Monday, July 11, 2016

Benedictine Options

Way back when, during my fairly brief sojourn as an academic, I once wrote a paper for presentation at a conference, in which I looked at how Saint Thomas More's Utopia transformed classical political philosophy by incorporating the very unclassical ideal of monastic poverty. That enabled More to oppose the modern emancipation of acquisitive economic impulses and reaffirm traditional political theory's subordination of economics to politics, but to do so in a way which avoided classical culture's problematic exclusion of working people and their labor from political participation. 

I was reminded of that long ago and far away academic exercise today on this feast of Saint Benedict (480-547), the author of the monastic rule that bears his name, the Patriarch of Western Monasticism, and (since 1964) patron saint of Europe. At a time of virtually complete political and social collapse, Saint Benedict left the ancient imperial capital (by then reduced to a mere shell of its ancient glory and grandeur) and founded an alternative community of committed people devoted to pray and work together.
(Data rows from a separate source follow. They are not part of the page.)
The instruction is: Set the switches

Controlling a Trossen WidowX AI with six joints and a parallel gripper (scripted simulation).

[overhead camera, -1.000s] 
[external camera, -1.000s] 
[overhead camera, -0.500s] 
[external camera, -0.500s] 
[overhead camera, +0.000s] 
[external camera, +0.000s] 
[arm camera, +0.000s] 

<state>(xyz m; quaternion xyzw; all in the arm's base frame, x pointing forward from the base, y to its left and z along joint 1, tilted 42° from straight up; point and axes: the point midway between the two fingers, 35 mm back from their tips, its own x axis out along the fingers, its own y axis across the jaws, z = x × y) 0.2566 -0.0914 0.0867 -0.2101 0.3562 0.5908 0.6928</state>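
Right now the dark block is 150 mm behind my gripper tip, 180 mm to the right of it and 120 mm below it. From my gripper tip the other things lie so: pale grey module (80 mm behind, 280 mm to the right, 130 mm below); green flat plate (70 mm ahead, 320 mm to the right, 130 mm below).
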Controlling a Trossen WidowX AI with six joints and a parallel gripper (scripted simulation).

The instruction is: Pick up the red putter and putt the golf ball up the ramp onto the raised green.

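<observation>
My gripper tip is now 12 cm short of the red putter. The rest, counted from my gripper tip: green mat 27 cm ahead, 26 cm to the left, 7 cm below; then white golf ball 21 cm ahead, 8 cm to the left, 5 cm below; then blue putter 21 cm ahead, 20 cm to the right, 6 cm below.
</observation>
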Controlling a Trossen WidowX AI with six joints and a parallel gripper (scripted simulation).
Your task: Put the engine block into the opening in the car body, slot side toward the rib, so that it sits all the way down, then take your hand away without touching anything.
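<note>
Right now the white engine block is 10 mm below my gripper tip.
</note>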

It was these communities of "Benedictine" monks who largely kept Christian faith and humane culture going in the West, eventually laying the groundwork for their flourishing in a revitalized Catholic Europe. Roman Catholic religious life in a particular way and Western civilization in general owe so much to Saint Benedict's legacy.

In recent decades, that legacy has acquired a new currency and renewed appreciation in certain circles of conservatively oriented thinking. A major spur for that was the famous conclusion of Scottish philosopher Alasdair MacIntyre's 1981 book After Virtue. MacIntyre saw Saint Benedict as emblematic of a crucial turning point in European history,

when men and women of good will turned aside from the task of shoring up the Roman imperium and ceased to identify the continuation of civility and moral community with the maintenance of that imperium. What they set themselves to achieve instead—often not recognising fully what they were doing—was the construction of new forms of community within which the moral life could be sustained so that both morality and civility might survive the coming ages of barbarism and darkness. If my account of our moral condition is correct [one characterized by moral incoherence and unsettlable moral disputes in the modern world], we ought to conclude that for some time now we too have reached that turning point. What matters at this stage is the construction of local forms of community within which civility and the intellectual and moral life can be sustained through the new dark ages which are already upon us. And if the tradition of the virtues was able to survive the horrors of the last dark ages, we are not entirely without grounds for hope. This time however the barbarians are not waiting beyond the frontiers; they have already been governing us for quite some time. And it is our lack of consciousness of this that constitutes part of our predicament. We are waiting not for a Godot, but for another—doubtless very different—St. Benedict. 

In contemporary "conservative" circles, this is often popularly referred to as the "Benedict Option," which is especially associated with The American Conservative's Ron Dreher. This "Benedict Option" may be interpreted in many ways, but it is most coherently and plausibly, I believe, understood less as a literal "flight from the world" and more as a recalibration of one's relationships with worldly institutions - less a political struggle ("culture war") to enforce the now-lost norms of Christendom in a contemporary political culture where the older moral consensus has been destroyed, and more as an in-depth renewal of faith and culture on a community level.

The historical association with the fall of Rome easily lends itself to overly apocalyptic interpretations of our current cultural malaise. But even the 5th century, for all its travails, was not the apocalypse. And we are not in the 5th century. We are not (perhaps more relevantly) even back in 1968, when things not only seemed to be falling apart but really were in so many ways. An accordingly less apocalyptic approach (and thus both more in keeping with Christian hope and less wedded to unwinable "culture wars") is Yuval Levin's take on this in his recent book The Fractured Republic:

The center has not held in American life, so we must instead find our centers for ourselves as communities of like-minded citizens, and then build out the American ethic from there….Those seeking to reach Americans with an unfamiliar moral message must find them where they are, and … must make their case not by placing themselves at the center of society, as large institutions, but by dispersing themselves to the peripheries as small outposts.

(For my fuller consideration of Levin's book, one can refer back to my post on June 6 of this year.) 

Far from being an historical curiosity, the accomplishments and legacy of the real Saint Benedict remain a promising avenue for further reflection on how to retrieve the best of what so much of our secular culture is in such a headlong rush to abandon.